Material provided:
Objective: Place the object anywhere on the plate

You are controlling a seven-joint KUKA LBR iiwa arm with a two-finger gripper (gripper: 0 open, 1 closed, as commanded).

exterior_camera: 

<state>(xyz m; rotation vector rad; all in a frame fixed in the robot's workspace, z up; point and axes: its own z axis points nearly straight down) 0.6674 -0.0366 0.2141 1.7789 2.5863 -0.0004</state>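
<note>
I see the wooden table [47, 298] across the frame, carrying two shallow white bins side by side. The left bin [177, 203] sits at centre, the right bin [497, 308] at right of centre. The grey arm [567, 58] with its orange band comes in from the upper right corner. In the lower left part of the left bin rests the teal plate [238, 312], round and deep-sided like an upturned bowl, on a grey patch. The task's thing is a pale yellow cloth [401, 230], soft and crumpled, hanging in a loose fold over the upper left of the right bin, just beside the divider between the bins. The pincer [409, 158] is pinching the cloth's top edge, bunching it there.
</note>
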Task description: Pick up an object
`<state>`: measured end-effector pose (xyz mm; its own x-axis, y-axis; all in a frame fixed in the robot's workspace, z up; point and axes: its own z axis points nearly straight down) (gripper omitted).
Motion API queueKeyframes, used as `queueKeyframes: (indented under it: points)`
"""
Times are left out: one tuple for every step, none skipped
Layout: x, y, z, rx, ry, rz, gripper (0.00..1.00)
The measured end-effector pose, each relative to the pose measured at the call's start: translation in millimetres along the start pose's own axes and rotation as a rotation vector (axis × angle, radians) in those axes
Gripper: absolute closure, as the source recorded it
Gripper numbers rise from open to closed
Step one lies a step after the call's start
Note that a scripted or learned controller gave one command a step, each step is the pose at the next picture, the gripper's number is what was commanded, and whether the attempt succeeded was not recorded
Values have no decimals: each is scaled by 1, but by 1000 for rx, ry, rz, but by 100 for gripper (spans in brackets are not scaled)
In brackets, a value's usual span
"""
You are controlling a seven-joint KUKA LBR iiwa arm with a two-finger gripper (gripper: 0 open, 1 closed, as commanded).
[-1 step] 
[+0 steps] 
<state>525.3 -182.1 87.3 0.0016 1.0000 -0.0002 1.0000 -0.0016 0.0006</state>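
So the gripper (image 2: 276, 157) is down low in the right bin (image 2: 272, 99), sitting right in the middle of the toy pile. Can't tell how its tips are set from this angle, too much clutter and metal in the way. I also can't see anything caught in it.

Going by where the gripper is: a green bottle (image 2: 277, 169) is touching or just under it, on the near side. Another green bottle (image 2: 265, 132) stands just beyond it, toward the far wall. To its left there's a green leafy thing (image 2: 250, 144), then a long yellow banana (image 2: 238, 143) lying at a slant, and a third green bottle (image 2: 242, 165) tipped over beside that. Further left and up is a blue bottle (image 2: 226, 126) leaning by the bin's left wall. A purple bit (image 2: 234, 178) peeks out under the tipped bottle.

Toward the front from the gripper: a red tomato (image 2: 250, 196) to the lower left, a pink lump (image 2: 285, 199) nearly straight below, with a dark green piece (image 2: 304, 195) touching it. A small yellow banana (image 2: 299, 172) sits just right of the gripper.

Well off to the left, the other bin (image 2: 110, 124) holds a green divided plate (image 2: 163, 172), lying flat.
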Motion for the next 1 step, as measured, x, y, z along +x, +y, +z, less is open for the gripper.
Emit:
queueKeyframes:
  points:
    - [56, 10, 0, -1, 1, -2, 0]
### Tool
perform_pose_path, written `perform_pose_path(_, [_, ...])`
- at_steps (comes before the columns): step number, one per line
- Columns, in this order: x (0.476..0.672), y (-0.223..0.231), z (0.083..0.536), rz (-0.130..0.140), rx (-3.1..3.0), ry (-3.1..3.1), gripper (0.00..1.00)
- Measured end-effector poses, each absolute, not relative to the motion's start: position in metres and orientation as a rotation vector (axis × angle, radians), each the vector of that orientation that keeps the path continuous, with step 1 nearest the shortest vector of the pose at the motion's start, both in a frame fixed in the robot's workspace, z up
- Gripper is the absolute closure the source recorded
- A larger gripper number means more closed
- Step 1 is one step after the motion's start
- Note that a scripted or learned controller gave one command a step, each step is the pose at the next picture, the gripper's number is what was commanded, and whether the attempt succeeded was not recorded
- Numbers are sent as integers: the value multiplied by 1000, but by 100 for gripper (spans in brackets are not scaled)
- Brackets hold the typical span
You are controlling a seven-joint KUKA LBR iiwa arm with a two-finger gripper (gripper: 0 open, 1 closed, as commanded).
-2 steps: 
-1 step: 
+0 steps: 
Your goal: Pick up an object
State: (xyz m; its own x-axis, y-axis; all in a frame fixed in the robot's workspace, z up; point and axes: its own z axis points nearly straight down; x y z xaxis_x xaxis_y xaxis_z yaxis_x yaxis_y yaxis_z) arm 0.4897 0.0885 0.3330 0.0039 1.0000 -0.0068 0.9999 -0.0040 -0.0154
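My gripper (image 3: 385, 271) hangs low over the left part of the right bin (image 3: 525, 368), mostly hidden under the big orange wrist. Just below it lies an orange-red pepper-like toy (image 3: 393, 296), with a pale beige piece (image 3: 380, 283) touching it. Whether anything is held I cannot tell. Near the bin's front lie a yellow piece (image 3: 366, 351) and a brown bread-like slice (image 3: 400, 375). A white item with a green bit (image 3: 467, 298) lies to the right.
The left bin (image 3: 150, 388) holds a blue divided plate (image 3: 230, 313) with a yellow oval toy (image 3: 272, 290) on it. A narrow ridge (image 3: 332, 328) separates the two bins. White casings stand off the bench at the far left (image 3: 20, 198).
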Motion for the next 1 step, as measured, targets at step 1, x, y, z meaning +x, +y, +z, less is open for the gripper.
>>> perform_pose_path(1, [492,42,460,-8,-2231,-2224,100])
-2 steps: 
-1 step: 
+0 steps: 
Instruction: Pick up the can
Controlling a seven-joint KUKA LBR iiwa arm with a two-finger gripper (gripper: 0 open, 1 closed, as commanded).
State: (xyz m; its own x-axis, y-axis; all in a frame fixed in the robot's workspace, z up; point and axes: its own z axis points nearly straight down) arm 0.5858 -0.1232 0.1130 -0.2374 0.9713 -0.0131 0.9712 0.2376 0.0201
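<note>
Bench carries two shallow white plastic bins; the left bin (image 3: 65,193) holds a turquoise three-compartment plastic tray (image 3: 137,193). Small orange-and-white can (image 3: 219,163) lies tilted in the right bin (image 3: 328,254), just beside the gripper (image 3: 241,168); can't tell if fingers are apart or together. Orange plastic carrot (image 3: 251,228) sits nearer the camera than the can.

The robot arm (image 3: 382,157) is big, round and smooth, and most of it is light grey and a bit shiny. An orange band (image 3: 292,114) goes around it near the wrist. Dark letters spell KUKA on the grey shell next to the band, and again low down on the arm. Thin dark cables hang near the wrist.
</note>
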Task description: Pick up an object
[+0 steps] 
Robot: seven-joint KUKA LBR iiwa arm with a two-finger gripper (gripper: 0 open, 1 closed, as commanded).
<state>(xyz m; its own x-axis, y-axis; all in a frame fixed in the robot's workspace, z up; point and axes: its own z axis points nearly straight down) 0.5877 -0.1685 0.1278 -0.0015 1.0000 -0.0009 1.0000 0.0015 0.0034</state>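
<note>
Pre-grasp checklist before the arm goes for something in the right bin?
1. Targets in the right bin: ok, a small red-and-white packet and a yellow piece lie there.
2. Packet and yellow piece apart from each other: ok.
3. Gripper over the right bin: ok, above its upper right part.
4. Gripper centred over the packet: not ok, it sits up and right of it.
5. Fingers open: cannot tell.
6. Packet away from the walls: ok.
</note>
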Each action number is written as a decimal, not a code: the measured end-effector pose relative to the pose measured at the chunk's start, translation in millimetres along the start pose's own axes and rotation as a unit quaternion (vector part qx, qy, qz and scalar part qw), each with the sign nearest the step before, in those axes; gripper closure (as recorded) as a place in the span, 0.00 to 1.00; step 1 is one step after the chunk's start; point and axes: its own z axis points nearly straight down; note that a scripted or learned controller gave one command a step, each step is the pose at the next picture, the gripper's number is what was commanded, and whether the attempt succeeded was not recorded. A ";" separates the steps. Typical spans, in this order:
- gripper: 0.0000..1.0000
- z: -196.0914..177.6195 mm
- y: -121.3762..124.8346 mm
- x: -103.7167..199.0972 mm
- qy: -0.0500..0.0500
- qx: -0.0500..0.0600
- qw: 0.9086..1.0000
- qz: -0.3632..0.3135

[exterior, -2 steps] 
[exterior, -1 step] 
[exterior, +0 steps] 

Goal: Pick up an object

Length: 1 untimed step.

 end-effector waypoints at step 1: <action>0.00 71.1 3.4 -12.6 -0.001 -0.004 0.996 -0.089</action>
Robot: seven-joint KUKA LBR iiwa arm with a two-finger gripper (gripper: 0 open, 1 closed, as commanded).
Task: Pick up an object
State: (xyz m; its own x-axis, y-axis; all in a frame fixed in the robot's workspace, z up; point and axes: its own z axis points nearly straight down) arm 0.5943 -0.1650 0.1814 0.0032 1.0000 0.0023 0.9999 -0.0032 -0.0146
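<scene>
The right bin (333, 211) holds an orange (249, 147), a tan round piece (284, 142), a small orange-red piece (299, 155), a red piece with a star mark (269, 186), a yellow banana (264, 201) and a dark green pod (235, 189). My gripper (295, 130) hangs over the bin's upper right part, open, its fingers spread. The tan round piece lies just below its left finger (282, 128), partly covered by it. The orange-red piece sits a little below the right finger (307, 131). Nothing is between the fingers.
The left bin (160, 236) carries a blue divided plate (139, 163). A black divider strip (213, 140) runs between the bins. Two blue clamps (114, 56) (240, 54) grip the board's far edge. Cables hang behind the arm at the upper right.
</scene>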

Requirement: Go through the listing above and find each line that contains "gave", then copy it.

Result of the task:
Note that a scripted or learned controller gave one command a step, each step is the pose at the next picture, the gripper's number is what was commanded, and whether the attempt succeeded was not recorded
- Note that a scripted or learned controller gave one command a step, each step is the pose at the next picture, the gripper's number is what was commanded, and whether the attempt succeeded was not recorded
Each action number is written as a decimal, not a code: the measured end-effector pose relative to the pose measured at the chunk's start, translation in millimetres along the start pose's own axes and rotation as a unit quaternion (vector part qx, qy, qz and scalar part qw), each with the sign nearest the step before, in those axes; gripper closure (as recorded) as a place in the span, 0.00 to 1.00; step 1 is one step after the chunk's start; point and axes: its own z axis points nearly straight down; note that a scripted or learned controller gave one command a step, each step is the pose at the next picture, the gripper's number is what was commanded, and whether the attempt succeeded was not recorded. A ";" separates the steps. Typical spans, in this order:

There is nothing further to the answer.